*Problem to work on*.
Copy nothing but the lines running from the one containing "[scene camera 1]" through the end of the listing below. Drop the pictures.

==*==

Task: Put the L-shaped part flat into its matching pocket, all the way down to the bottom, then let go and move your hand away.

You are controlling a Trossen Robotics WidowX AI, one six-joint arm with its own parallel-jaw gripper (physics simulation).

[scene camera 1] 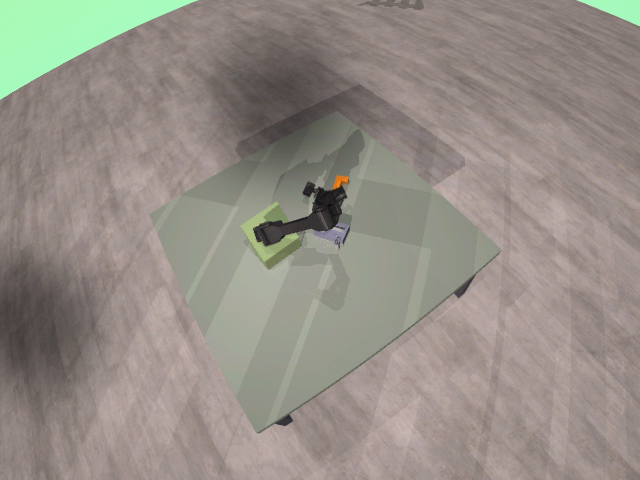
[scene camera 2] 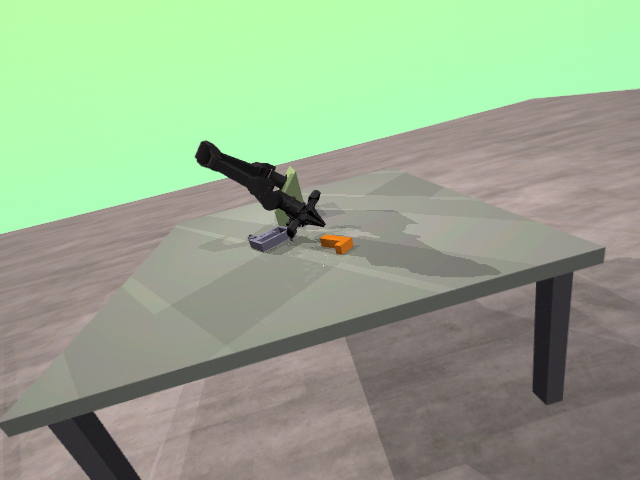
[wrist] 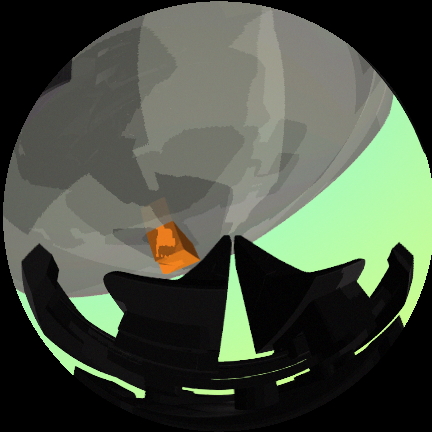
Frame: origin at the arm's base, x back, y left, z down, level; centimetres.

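Seen in the pictures: gripper, fingertip midpoint: [scene camera 2: 324, 225] [wrist: 231, 241]; arm's base, origin of the base link: [scene camera 1: 262, 232] [scene camera 2: 283, 182].
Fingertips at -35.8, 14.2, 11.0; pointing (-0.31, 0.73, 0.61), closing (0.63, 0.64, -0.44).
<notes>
Offsets run from my fingertips to a thing's top centre, as dx, dy, dz. Level surfaces: height alone.
The orange L-shaped part @[-10.4, +1.5, +1.6] [scene camera 1: 340, 180] [scene camera 2: 343, 244] [wrist: 167, 242] lies on the table. In the wrist view it is left of the fingertips and apart from them. My gripper [scene camera 2: 324, 225] [wrist: 231, 241] is shut, its two fingertips almost meeting with nothing between them. In scene camera 2 it is tilted down and hangs above the table, between the part and the holder but nearer the part. The lavender holder with raised walls @[+6.6, -20.5, -0.2] [scene camera 1: 327, 237] [scene camera 2: 271, 242] stands on the other side of the gripper. Its pocket's shape is too small to make out, and the arm partly covers it in scene camera 1.
A yellow-green block [scene camera 1: 270, 260] [scene camera 2: 293, 190] stands beside the holder, under or behind the arm. The grey-green table @[dz +4.6] [scene camera 1: 372, 289] [scene camera 2: 232, 294] [wrist: 210, 90] carries them all. Dark arm shadows and pale reflections lie across its top.
</notes>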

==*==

*Answer area*.
[scene camera 1] 
[scene camera 2] 
[wrist] 
Frame: origin at the arm's base, x back, y left, z down, level; centimetres.

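Seen in the pictures: gripper, fingertip midpoint: [scene camera 2: 324, 225] [wrist: 231, 241]; arm's base, origin of the base link: [scene camera 1: 262, 232] [scene camera 2: 283, 182].
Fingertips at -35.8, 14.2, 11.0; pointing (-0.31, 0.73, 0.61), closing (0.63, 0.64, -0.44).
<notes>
Offsets run from my fingertips to a thing's top centre, as dx, dy, dz. Level surfaces: height alone.
The orange L-shaped part @[-10.4, +1.5, +1.6] [scene camera 1: 340, 180] [scene camera 2: 343, 244] [wrist: 167, 242] lies on the table. In the wrist view it is left of the fingertips and apart from them. My gripper [scene camera 2: 324, 225] [wrist: 231, 241] is shut, its two fingertips almost meeting with nothing between them. In scene camera 2 it is tilted down and hangs above the table, between the part and the holder but nearer the part. The lavender holder with raised walls @[+6.6, -20.5, -0.2] [scene camera 1: 327, 237] [scene camera 2: 271, 242] stands on the other side of the gripper. Its pocket's shape is too small to make out, and the arm partly covers it in scene camera 1.
A yellow-green block [scene camera 1: 270, 260] [scene camera 2: 293, 190] stands beside the holder, under or behind the arm. The grey-green table @[dz +4.6] [scene camera 1: 372, 289] [scene camera 2: 232, 294] [wrist: 210, 90] carries them all. Dark arm shadows and pale reflections lie across its top.
</notes>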

The response to this exercise is finished.